• _Prompt_:
Type out each entry exactly.

• _Provided entries_:
====================

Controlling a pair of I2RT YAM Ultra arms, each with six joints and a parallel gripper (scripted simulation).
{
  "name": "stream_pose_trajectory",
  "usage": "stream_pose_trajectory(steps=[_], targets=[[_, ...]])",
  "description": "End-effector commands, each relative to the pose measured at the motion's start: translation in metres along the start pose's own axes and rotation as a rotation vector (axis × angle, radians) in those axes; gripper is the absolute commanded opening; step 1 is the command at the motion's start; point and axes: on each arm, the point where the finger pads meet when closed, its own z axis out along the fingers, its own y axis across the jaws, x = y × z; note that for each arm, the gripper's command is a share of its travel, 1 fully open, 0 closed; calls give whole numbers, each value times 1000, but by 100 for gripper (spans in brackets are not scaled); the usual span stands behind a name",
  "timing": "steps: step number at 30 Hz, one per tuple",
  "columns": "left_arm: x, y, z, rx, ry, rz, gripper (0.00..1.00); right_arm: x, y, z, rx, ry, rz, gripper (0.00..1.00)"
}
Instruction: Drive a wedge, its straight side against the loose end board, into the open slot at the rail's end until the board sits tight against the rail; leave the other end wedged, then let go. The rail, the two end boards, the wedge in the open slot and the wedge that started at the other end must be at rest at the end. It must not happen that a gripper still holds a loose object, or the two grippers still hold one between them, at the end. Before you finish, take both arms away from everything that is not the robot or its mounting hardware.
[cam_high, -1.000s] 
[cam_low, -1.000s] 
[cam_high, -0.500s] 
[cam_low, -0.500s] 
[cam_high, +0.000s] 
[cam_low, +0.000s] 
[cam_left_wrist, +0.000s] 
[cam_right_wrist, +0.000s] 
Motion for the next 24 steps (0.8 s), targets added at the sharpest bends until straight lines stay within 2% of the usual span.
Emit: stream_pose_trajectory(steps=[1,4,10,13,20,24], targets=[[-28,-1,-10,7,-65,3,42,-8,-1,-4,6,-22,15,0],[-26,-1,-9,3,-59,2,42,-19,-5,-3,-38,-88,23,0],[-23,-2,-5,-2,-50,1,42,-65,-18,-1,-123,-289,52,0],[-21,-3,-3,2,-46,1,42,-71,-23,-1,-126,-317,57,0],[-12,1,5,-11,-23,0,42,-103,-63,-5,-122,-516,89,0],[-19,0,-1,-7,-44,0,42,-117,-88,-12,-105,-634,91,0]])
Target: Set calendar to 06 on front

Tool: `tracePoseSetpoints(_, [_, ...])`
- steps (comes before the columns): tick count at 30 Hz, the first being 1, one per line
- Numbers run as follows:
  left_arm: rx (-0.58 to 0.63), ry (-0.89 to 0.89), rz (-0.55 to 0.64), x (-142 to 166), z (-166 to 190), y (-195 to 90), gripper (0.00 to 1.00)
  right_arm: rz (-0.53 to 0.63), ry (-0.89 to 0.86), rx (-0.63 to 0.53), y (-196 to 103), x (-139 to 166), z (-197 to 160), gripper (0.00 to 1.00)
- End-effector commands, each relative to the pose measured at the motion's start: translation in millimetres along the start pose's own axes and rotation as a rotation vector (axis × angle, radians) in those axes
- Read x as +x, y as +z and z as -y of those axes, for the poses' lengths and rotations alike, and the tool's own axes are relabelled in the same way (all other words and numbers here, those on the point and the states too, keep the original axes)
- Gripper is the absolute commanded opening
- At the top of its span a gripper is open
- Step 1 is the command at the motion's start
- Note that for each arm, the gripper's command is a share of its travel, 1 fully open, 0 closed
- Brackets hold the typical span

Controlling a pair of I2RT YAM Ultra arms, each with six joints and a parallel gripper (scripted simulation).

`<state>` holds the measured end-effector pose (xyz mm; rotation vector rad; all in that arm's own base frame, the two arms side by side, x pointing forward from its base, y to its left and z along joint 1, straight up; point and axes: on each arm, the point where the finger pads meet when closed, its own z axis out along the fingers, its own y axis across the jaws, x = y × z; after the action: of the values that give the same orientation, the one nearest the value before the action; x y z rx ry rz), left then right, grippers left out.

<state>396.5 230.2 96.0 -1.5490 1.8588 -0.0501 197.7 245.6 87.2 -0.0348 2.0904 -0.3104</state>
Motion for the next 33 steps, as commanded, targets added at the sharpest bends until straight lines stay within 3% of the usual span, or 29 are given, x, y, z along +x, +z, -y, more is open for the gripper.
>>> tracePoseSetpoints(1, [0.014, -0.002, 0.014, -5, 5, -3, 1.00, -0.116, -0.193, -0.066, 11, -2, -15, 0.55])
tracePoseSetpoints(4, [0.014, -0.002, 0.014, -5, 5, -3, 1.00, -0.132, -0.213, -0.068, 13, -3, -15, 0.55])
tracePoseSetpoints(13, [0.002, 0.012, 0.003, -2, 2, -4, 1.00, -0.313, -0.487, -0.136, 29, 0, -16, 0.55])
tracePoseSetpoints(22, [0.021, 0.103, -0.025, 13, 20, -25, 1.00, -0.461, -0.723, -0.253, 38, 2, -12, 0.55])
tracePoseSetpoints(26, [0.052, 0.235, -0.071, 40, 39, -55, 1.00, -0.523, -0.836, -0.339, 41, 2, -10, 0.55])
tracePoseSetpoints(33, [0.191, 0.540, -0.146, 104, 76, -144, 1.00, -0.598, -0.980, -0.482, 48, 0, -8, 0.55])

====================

• _Answer to this exercise_:
Controlling a pair of I2RT YAM Ultra arms, each with six joints and a parallel gripper (scripted simulation).
{
  "name": "stream_pose_trajectory",
  "usage": "stream_pose_trajectory(steps=[_], targets=[[_, ...]])",
  "description": "End-effector commands, each relative to the pose measured at the motion's start: translation in metres along the start pose's own axes and rotation as a rotation vector (axis × angle, radians) in those axes; gripper is the absolute commanded opening; step 1 is the command at the motion's start; point and axes: on each arm, the point where the finger pads meet when closed, its own z axis out along the fingers, its own y axis across the jaws, x = y × z; note that for each arm, the gripper's command is a share of its travel, 1 fully open, 0 closed; calls give whole numbers, each value times 1000, but by 100 for gripper (spans in brackets are not scaled); the usual span stands behind a name",
  "timing": "steps: step number at 30 Hz, one per tuple",
  "columns": "left_arm: x, y, z, rx, ry, rz, gripper (0.00..1.00); right_arm: x, y, z, rx, ry, rz, gripper (0.00..1.00)"
}
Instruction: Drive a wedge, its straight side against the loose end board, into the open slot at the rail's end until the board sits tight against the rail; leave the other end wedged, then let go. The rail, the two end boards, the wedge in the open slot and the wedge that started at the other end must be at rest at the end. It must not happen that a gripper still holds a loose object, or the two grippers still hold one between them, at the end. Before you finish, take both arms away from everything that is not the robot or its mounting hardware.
[cam_high, -1.000s] 
[cam_low, -1.000s] 
[cam_high, -0.500s] 
[cam_low, -0.500s] 
[cam_high, +0.000s] 
[cam_low, +0.000s] 
[cam_left_wrist, +0.000s] 
[cam_right_wrist, +0.000s] 
Motion for the next 24 steps (0.8 s), targets added at the sharpest bends until straight lines stay within 2% of the usual span.
Emit: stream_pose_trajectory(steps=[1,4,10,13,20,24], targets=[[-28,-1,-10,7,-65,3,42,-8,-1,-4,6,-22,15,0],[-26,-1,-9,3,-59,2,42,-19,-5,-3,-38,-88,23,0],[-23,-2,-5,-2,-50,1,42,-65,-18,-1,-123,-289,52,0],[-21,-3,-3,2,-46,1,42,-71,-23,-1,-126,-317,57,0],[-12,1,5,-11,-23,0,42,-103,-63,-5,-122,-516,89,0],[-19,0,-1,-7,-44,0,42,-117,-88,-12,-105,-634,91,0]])
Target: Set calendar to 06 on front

Tool: `tracePoseSetpoints(_, [_, ...])`
- steps (comes before the columns): tick count at 30 Hz, the first being 1, one per line
- Numbers run as follows:
  left_arm: rx (-0.58 to 0.63), ry (-0.89 to 0.89), rz (-0.55 to 0.64), x (-142 to 166), z (-166 to 190), y (-195 to 90), gripper (0.00 to 1.00)
  right_arm: rz (-0.53 to 0.63), ry (-0.89 to 0.86), rx (-0.63 to 0.53), y (-196 to 103), x (-139 to 166), z (-197 to 160), gripper (0.00 to 1.00)
- End-effector commands, each relative to the pose measured at the motion's start: translation in millimetres along the start pose's own axes and rotation as a rotation vector (axis × angle, radians) in those axes
- Read x as +x, y as +z and z as -y of those axes, for the poses' lengths and rotations alike, and the tool's own axes are relabelled in the same way (all other words and numbers here, those on the point and the states too, keep the original axes)
- Gripper is the absolute commanded opening
- At the top of its span a gripper is open
- Step 1 is the command at the motion's start
- Note that for each arm, the gripper's command is a share of its travel, 1 fully open, 0 closed
- Brackets hold the typical span

Controlling a pair of I2RT YAM Ultra arms, each with six joints and a parallel gripper (scripted simulation).

`<state>` holds the measured end-effector pose (xyz mm; rotation vector rad; all in that arm's own base frame, the two arms side by side, x pointing forward from its base, y to its left and z along joint 1, straight up; point and axes: on each arm, the point where the finger pads meet when closed, its own z axis out along the fingers, its own y axis across the jaws, x = y × z; after the action: of the values that give the same orientation, the one nearest the value before the action; x y z rx ry rz), left then right, grippers left out.

<state>396.5 230.2 96.0 -1.5490 1.8588 -0.0501 197.7 245.6 87.2 -0.0348 2.0904 -0.3104</state>
Motion for the next 33 steps, as commanded, targets added at the sharpest bends until straight lines stay within 3% of the usual span, or 29 are given, x, y, z along +x, +z, -y, more is open for the gripper.
>>> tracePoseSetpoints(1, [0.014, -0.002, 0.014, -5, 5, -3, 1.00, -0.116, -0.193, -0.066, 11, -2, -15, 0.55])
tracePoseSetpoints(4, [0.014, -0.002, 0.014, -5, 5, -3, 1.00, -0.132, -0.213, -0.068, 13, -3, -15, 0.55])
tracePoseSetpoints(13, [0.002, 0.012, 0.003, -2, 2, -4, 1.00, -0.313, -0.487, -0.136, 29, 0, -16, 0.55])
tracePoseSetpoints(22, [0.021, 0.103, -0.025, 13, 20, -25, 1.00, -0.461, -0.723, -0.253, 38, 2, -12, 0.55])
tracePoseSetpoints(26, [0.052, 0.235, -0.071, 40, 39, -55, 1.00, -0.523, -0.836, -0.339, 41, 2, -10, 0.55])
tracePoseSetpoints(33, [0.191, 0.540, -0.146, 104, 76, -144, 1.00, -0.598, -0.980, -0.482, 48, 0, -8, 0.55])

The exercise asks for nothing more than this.